§ **Work order**: Wherever a picture appears in the listing below, leave it out and reproduce the rest exactly.

§ **Information shown**:

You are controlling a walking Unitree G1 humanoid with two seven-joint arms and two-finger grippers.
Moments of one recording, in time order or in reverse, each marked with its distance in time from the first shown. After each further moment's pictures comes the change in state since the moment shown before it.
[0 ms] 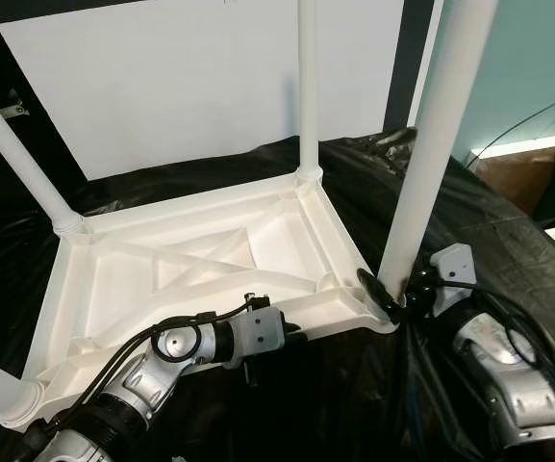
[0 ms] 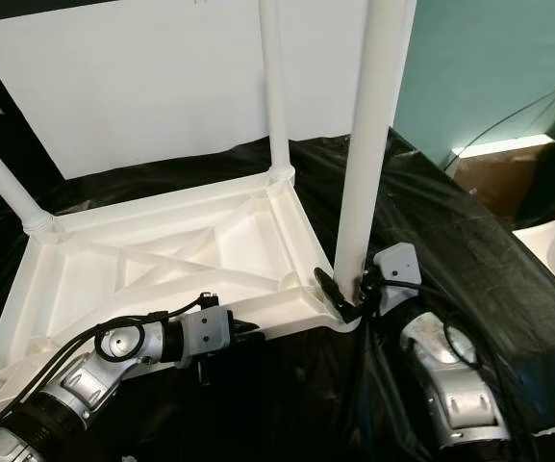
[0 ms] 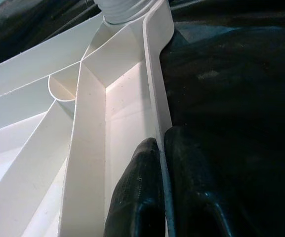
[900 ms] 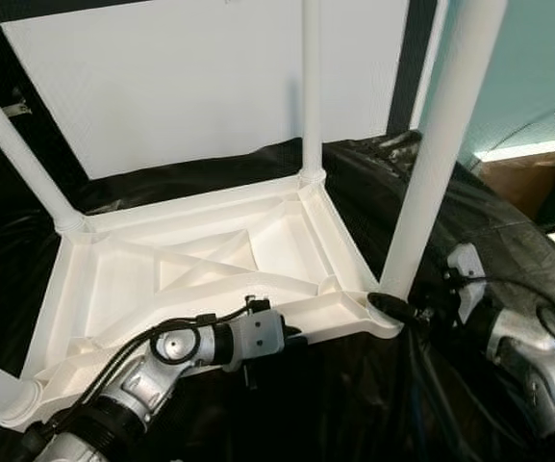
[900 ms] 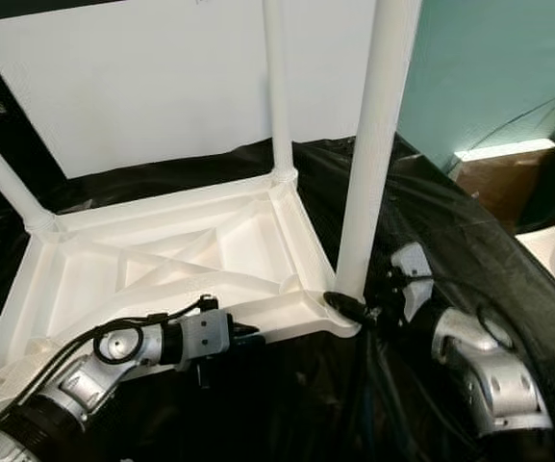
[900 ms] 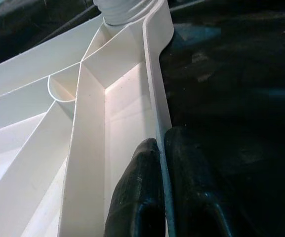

§ **Answer for the task**:
You are controlling a walking Unitree G1 humanoid with two seven-joint arms and two-finger grippers.
Moments of one recording, in time order or in reverse, each marked with its distance in time from the first shown. After each further moment's pictures comes the change in state since the moment shown before it.
[0 ms] 
[0 ms] 
[0 ms] 
[900 ms] 
[900 ms] 
[900 ms] 

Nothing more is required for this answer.